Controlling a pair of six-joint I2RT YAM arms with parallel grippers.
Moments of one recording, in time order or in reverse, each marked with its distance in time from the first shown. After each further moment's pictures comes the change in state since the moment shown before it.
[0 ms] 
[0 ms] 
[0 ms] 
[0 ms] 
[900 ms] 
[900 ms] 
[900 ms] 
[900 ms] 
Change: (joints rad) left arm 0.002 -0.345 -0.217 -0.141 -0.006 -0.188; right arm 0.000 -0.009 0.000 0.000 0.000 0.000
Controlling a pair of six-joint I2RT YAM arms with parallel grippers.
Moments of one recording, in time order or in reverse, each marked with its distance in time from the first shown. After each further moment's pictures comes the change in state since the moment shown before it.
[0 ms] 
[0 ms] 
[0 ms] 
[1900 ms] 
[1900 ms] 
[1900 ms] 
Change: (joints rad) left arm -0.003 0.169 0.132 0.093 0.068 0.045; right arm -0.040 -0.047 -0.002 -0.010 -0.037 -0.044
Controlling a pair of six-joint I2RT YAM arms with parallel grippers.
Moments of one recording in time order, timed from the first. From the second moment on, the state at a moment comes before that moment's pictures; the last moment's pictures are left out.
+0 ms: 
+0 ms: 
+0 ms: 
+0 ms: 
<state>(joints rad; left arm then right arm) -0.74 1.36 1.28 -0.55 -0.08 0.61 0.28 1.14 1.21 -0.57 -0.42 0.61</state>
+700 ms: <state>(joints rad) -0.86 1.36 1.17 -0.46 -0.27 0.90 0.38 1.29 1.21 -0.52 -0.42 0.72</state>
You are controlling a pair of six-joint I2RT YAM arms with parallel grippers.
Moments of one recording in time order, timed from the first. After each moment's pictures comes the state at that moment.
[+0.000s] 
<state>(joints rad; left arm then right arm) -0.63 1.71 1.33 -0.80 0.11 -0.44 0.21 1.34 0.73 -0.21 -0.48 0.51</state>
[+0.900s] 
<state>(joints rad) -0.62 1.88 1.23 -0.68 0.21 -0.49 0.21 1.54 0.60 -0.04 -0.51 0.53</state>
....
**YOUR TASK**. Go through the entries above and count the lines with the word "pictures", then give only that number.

**FINISHED TASK**. 4